Exercise brief:
Repeat the data below in full. Pictures must not be part of the copy.
Segment Open
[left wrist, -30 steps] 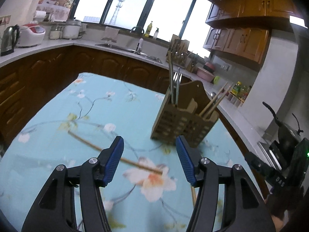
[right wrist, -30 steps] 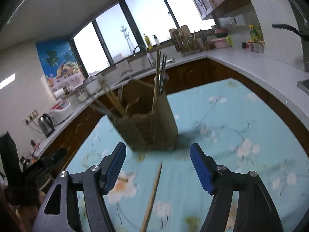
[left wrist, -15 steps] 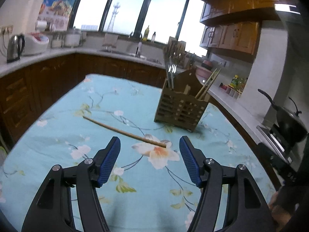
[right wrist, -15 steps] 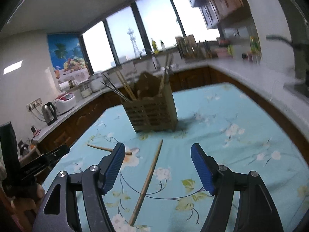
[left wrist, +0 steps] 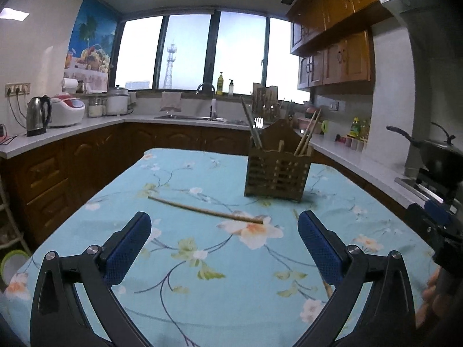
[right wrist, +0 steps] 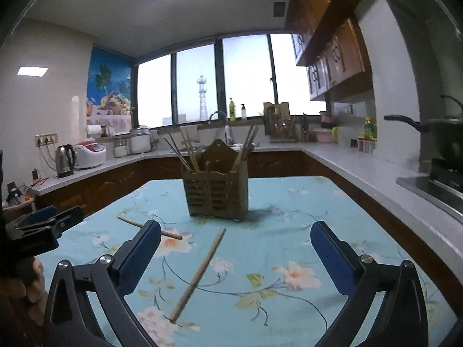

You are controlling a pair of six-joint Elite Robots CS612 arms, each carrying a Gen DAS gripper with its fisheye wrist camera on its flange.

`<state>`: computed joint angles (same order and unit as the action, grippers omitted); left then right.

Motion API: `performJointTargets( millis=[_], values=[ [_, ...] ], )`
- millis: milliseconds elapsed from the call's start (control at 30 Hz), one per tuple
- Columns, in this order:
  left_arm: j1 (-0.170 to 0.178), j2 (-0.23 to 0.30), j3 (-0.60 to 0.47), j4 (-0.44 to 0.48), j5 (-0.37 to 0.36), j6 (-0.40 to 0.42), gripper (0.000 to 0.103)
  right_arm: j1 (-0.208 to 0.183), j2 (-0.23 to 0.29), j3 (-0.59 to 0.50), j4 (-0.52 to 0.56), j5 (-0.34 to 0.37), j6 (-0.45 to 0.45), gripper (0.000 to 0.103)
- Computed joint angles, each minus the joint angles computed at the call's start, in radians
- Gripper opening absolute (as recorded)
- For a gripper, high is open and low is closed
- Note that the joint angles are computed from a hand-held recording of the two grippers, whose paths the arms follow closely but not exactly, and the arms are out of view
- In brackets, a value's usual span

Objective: Organize utensils

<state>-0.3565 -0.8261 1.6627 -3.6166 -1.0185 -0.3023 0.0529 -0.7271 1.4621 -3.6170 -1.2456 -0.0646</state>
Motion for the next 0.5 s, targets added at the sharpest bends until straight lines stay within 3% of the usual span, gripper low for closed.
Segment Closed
Exercise result:
[left wrist, -30 steps] 
[right wrist, -30 steps] 
[left wrist, -15 steps] 
[right wrist, -15 steps] 
[left wrist, +0 steps] 
[right wrist, +0 steps] 

You are controlling a pair of six-joint Elite Robots CS612 arms, each carrying a Gen DAS gripper with its fisheye wrist camera on its flange.

`<state>`: computed joint angles (same order and unit as the action, grippers omitted); left then right.

Motion API: `performJointTargets( millis=[_], values=[ [_, ...] ], )`
- millis: milliseconds elapsed from the call's start (control at 30 Hz), one per tuple
- Columns, in this order:
  left_arm: j1 (-0.170 to 0.178), j2 (-0.23 to 0.30), j3 (-0.60 to 0.47), j4 (-0.44 to 0.48), j5 (-0.37 to 0.36), j6 (-0.40 to 0.42), gripper (0.000 to 0.103)
  right_arm: j1 (-0.208 to 0.183), j2 (-0.23 to 0.29), j3 (-0.59 to 0.50), j4 (-0.52 to 0.56), j5 (-0.34 to 0.37), j6 (-0.45 to 0.45), gripper (0.000 to 0.103)
- Computed joint angles, each minus the joint angles computed at the call's start, in radians
- Gripper opening absolute (as recorded)
- For a gripper, high is open and low is closed
- Note that the joint angles are computed from a hand-held recording of the two grippers, whose paths the arms follow closely but not exactly, and the arms are out of view
- In brackets, a value's usual span

Objective: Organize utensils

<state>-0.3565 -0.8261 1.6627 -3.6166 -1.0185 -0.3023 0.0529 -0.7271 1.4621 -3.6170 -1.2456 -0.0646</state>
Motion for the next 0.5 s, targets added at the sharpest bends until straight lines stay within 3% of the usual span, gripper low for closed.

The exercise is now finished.